Composition by the Doors

from the album Absolutely Live
- Published: 1970
- Released: 1970 (live version); 2003 (studio version);
- Genre: Psychedelic rock; art rock; proto-prog; spoken word; avant-garde;
- Length: 14:28 (live version); 17:01 (studio version);
- Label: Elektra
- Composer: The Doors
- Lyricist: Jim Morrison
- Producer: Paul A. Rothchild

= Celebration of the Lizard =

"Celebration of the Lizard" is a performance piece by American rock band the Doors, featuring lyrics written by lead singer Jim Morrison and music by the Doors. Composed as a series of poems, the piece includes both spoken verse and sung lyrics, musical sections, interpretive dance, audience reaction (triggered by performing the piece after telling the audience that they were going to perform "Light My Fire" instead), and passages of allegorical storytelling, though the Doors often performed abridged renditions which omitted some or even most of these elements.

"Celebration of the Lizard" was performed in its entirety at several Doors concerts, with a complete live performance of the piece appearing on the band's 1970 live album Absolutely Live and on the 1991 live compilation album In Concert. A complete studio-recorded version appeared on the compilation album Legacy: The Absolute Best in 2003, and as a bonus track on Rhino's 40th Anniversary edition of Waiting for the Sun (2007).

==Background==

That piece "Celebration of the Lizard" was kind of an invitation to the dark forces.
— —Lead singer Jim Morrison

According to Morrison, "Celebration of the Lizard" was "pieced together on different occasions out of already existing elements rather than having any generative core from which it grew." The first performances of the full work were during late 1967 Doors concerts. Morrison wanted the entire piece to be recorded and released as one full side of the band's third studio album, Waiting for the Sun, in 1968. However, record producer Paul A. Rothchild and the members of the band thought that the extended poetic sections and overall length of the piece made a complete recording impossible. The band did attempt to record the full piece but abandoned the idea, as they were dissatisfied with the results.

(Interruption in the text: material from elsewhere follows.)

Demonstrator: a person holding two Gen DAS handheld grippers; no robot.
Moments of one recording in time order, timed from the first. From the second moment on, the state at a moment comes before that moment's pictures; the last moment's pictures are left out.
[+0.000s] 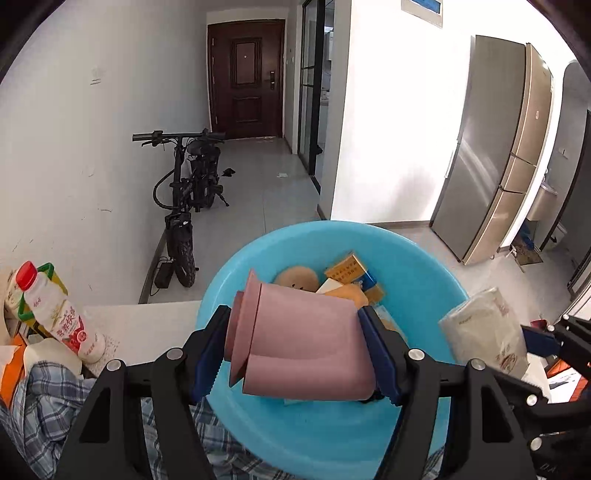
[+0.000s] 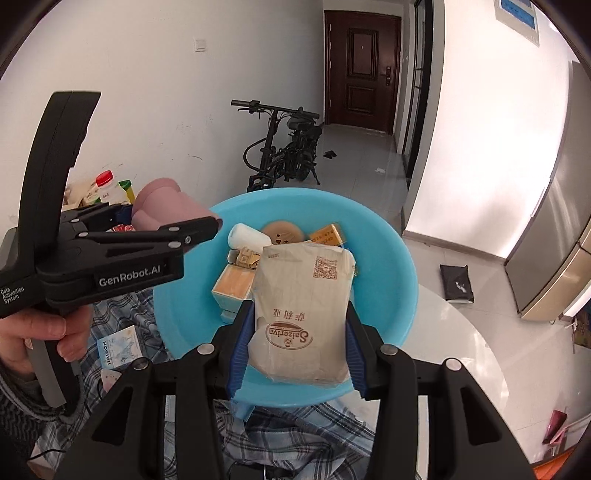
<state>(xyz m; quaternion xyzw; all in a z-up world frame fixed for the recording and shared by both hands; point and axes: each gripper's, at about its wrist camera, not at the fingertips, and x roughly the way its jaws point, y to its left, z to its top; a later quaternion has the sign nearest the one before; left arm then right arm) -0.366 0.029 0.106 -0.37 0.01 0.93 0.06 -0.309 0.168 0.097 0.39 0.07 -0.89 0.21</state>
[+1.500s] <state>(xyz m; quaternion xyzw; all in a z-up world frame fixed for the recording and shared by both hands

The musical passage "Not to Touch the Earth" was recorded separately and released on the Waiting for the Sun album, while the lyrics for the rest of the piece were published inside the gatefold jacket of the original vinyl LP, with the footnote, "Lyrics to a theatre composition by The Doors." In a 1970 interview with Salli Stevenson, Morrison reported that he was pleased with the live version of "Celebration of the Lizard" that appeared on the band's 1970 live album Absolutely Live, although he noted, "I think it's not a great version of that piece, but I'm glad we went ahead and put it out, because I doubt if we would have ever done it on a record otherwise." In the band's later concerts, only the "Wake Up!" section was ever performed.

==Sections==
According to author Richie Weidman, "Celebration of the Lizard" is divided into seven sections:
1. "Lions in the Street"
2. "Wake Up!"
3. "A Little Game”
4. "The Hill Dwellers"
5. "Not to Touch the Earth"
6. "Names of the Kingdom"
7. "The Palace of Exile"

==Legacy==
Writing in The Village Voice, Simon Reynolds describes "Celebration of the Lizard" as a "gloriously portentous and pretentious song-cycle". In Melody Maker, he had dubbed it a "17-minute song-cycle of mystico-Freudian tosh that still prickles my flesh as it did when I was an impressionable 16-year-old". David Cavanagh of Uncut calls it "a brutal phantasmagoria", whereas Mitchell Cohen of Fusion describes it as "a bizarre mixture of Marat/Sade theatricality, erotic rock and neo-beat poetics." Noting that the "full libretto" of the piece was printed in the Waiting for the Sun liner notes, New Musical Express writer Max Bell calls it "a diffuse narrative poem based on the beliefs of The Shaman and some of the obliquer fertility rites prevalent in the East." Commenting on live versions, writer Mick Farren recalls how "the long song cycle that takes up a whole side on the Absolutely Live album became a vehicle of increasingly over-the-edge excesses." One section of the piece, in which Morrison ominously sings "Forget your name, go insane", was sampled by rave producer Acen on his darkside single "Close Your Eyes" (1992), in a manner compared to a "helium nursery voice".